Sie sehen es täglich in den Medien, die europäische Politik galoppiert von Herausforderung zu Herausforderung und die Lage für europäische Unternehmen und die europäischen Bürgerinnen und Bürger spitzt sich weiter zu. Wurde die Corona-Pandemie von den meisten noch dank zuvor erwirtschafteter Gewinne überstanden, stellt die aktuelle Energiekrise viele vor unüberwindbare Aufgaben.
Leider steht die Ampel in Deutschland schon viel zulange auf Rot und läuft Gefahr, den Zeitpunkt zu verpassen, an dem unsere Wirtschaft noch zu retten ist und der Mittelstand nicht ins bodenlose stürzt. Das Gießkannenprinzip, mit dem die deutsche Regierung jedem einen Schluck gewährt, ist ein völlig falscher Ansatz und hilft denen, die wirkliche Unterstützung brauchen, nicht weiter.
Energieunternehmen machen Milliardengewinne und der Finanzminister freut sich über zusätzliche Steuereinnahmen in ungeahnten Höhen. Hier gilt es jetzt gegenzusteuern. Ursula von der Leyen hat in ihrer Rede zur Lage der Union im Straßburger Plenum erfreulicherweise gute Pläne präsentiert.
Ich bin wahrlich kein Freund von Eingriffen in marktwirtschaftliche Mechanismen, die in normalen Zeiten ausgezeichnet funktionieren. Wir befinden uns aber nicht in normalen Zeiten, ein regulatorischer Eingriff ist deshalb leider unumgänglich.
Die Europäische Kommission schlägt vor, dass Energiefirmen einen Teil der zuletzt stark gestiegenen Gewinne abgeben müssen. Um dies umzusetzen, soll eine Einnahmengrenze von 180 Euro pro Megawattstunde für Stromunternehmen, die Strom nicht aus Gas produzieren, eingeführt werden. Da der Strompreis immer an die teuerste Energiequelle gekoppelt ist, aus der Strom produziert wird, profitieren aktuell vor allem Unternehmen, die Strom aus Kohle, Kernkraft, aber auch aus erneuerbaren Energiequellen gewinnen. Auch Gas- und Ölkonzerne sollen einen Teil ihrer Übergewinne abgeben (33 Prozent der Gewinne, die den Durchschnittsgewinn der vergangenen drei Jahre um mehr als 20 Prozent übersteigen).

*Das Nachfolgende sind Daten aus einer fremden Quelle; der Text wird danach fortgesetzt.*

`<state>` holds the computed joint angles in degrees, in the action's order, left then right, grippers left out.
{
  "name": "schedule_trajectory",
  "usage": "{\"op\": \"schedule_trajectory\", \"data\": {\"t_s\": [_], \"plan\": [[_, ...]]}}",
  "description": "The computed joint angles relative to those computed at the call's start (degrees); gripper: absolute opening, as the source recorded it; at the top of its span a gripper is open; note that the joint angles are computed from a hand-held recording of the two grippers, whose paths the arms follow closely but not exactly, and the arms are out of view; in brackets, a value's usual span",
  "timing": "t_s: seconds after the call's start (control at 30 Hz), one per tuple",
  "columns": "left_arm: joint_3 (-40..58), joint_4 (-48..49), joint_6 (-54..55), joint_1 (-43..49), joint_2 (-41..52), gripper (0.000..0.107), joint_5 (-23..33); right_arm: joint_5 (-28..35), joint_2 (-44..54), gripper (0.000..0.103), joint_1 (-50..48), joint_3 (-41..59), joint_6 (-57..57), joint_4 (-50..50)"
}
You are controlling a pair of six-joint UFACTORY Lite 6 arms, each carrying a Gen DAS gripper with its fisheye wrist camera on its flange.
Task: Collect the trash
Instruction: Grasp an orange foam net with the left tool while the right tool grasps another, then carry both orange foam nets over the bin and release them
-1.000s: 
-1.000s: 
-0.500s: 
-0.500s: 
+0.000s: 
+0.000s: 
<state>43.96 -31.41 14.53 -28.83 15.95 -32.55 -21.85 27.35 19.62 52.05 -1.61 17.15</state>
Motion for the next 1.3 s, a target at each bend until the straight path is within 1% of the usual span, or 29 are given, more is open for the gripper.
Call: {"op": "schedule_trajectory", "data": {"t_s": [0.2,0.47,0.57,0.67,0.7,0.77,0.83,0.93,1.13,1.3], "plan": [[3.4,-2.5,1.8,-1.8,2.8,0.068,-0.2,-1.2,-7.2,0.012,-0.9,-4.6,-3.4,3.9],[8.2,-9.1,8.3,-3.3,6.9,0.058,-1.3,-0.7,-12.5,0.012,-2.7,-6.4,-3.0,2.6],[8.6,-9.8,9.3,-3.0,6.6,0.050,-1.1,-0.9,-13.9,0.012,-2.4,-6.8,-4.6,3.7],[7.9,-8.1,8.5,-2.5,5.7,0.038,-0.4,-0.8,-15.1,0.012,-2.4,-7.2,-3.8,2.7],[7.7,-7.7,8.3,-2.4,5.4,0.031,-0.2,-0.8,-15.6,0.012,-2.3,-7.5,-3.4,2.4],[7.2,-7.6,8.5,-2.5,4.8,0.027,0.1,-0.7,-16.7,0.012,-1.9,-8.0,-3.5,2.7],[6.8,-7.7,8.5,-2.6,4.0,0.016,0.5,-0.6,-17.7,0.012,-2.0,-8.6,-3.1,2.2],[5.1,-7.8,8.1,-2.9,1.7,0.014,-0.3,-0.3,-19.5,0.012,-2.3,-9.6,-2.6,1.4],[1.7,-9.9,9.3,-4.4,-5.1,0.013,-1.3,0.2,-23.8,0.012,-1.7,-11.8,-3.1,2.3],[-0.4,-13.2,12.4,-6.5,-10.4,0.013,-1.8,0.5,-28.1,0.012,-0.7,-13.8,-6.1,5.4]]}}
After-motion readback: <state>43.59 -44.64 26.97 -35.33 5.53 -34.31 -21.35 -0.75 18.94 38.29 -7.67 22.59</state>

Durch diese Maßnahme sollen 140 Milliarden Euro bereitstehen, die dafür genutzt werden können, die Not von Bürgerinnen und Bürgern und Unternehmen zu lindern.
Zusätzlich soll der Stromverbrauch in Spitzenzeiten verpflichtend um 5 Prozent reduziert werden und die staatliche Beihilfe für angeschlagene Energieunternehmen vereinfacht werden. Aktuell besteht noch viel Diskussionsbedarf unter den Mitgliedsstaaten, da verständlicherweise die Interessen aufgrund der Versorgungssituation und Abhängigkeiten weit auseinanderliegen. Zumindest auf die ersten Punkte konnten sich die europäischen Energieminister am 30. September bereits einigen.
Nur eine gemeinsame Lösung kann uns am Ende aus der Krise führen. Einzelstaatliche Lösungen (wie sie zum Beispiel von einzelnen Mitgliedern der deutschen Regierungsparteien mit der Öffnung von Nordstream 2 gefordert wurden) spielen ausschließlich Russland in die Hände und werden uns am Ende mehr schaden als helfen.
Die kommenden Monate werden nicht einfach. Mit den richtigen Maßnahmen werden wir aber auch diese Krise überstehen.